Your answer is the lines below, exactly, from the one that contains "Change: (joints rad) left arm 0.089" through the one that contains "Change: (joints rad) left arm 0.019", both included.

» Extracted material
____
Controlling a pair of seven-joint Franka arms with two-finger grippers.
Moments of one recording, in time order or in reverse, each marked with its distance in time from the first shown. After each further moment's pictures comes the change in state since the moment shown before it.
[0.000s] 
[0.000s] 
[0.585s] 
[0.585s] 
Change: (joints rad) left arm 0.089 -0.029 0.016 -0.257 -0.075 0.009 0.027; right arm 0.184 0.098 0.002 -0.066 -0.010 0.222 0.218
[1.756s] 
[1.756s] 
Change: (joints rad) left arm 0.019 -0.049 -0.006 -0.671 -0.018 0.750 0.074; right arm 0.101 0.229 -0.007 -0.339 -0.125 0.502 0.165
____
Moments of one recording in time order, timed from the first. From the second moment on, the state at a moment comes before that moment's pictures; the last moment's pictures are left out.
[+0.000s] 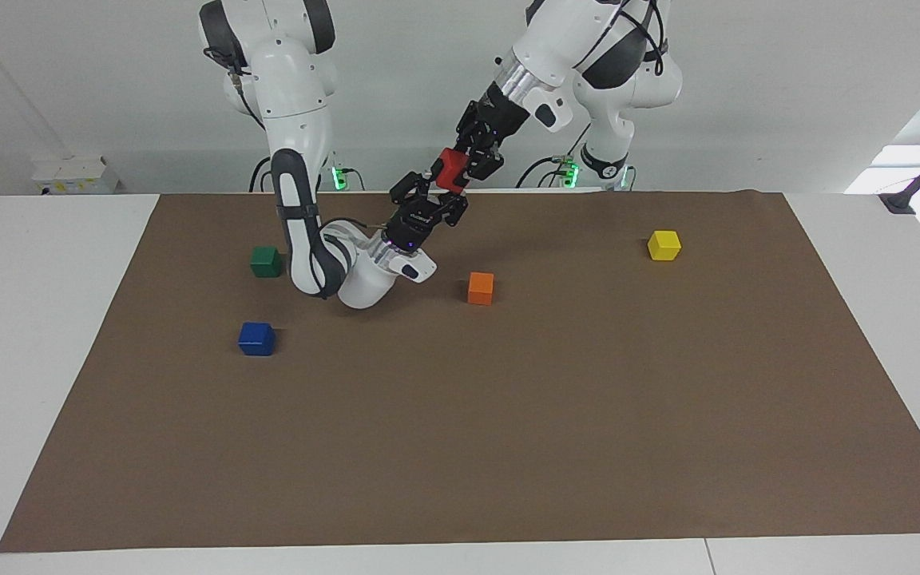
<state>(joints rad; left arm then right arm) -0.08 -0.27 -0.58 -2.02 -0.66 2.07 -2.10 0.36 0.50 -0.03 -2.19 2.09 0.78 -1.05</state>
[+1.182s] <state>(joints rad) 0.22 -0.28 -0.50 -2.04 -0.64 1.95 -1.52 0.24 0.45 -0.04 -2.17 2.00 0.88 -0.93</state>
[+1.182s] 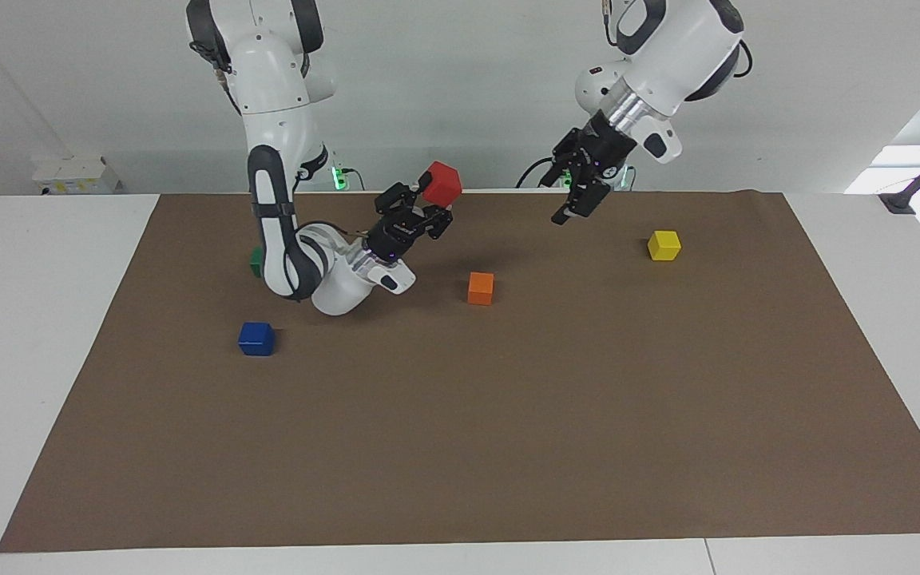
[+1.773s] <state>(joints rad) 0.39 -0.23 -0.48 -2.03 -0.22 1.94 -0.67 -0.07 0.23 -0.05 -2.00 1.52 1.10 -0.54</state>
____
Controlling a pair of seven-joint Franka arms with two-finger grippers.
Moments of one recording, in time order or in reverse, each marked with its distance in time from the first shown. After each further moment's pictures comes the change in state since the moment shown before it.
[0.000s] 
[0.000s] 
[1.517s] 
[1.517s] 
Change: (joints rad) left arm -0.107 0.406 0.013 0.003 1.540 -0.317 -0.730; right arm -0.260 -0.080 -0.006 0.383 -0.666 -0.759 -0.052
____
» Response
Change: (joints rad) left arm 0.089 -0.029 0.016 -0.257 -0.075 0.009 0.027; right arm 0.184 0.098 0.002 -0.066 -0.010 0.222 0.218
[1.756s] 
[1.756s] 
Change: (joints rad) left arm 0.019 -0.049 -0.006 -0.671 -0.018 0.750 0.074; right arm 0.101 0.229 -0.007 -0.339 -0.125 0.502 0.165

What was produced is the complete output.